Set down all of the lines below exactly as they are given.

───

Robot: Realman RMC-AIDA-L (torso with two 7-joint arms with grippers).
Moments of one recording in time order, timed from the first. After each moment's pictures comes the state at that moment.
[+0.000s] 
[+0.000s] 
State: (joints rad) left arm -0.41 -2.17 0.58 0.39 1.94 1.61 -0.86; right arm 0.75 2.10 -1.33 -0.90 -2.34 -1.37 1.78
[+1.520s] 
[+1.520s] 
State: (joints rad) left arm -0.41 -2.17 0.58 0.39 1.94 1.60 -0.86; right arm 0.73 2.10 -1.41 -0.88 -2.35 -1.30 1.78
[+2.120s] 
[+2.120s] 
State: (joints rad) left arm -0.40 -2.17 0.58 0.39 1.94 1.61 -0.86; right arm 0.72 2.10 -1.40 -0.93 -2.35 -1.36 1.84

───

▶ _EXERCISE RESULT_
Robot: Realman RMC-AIDA-L (torso with two 7-joint arms with grippers).
Moments of one recording in time order, timed from the first. After each moment's pictures comes the state at that moment.
[+0.000s] 
[+0.000s] 
State: (joints rad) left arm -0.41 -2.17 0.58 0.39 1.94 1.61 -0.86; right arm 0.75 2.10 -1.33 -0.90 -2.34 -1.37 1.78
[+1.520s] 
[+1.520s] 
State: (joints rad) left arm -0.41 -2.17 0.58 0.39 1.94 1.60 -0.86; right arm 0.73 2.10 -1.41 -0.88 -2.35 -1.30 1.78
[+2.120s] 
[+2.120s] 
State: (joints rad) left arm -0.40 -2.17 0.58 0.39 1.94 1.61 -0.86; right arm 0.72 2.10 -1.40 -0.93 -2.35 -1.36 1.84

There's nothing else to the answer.